### WORK TASK
In the material below, some lines may hold the word "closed"; state how many do, giving only the number.

====================

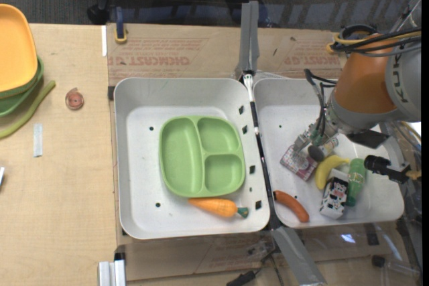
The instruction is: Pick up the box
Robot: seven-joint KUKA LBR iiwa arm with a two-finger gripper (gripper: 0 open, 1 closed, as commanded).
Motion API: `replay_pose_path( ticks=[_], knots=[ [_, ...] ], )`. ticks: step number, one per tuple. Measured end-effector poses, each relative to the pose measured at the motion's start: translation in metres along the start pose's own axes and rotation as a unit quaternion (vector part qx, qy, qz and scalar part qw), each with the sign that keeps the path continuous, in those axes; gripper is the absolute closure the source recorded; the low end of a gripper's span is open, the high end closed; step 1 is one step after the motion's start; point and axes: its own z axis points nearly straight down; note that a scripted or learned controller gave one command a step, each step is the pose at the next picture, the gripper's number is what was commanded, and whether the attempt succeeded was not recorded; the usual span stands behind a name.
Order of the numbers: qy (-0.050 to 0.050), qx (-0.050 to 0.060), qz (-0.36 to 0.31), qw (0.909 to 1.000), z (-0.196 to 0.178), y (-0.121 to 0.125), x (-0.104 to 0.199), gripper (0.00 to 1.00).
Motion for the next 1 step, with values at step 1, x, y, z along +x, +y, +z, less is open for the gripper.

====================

### RESPONSE FOR THIS EXERCISE
2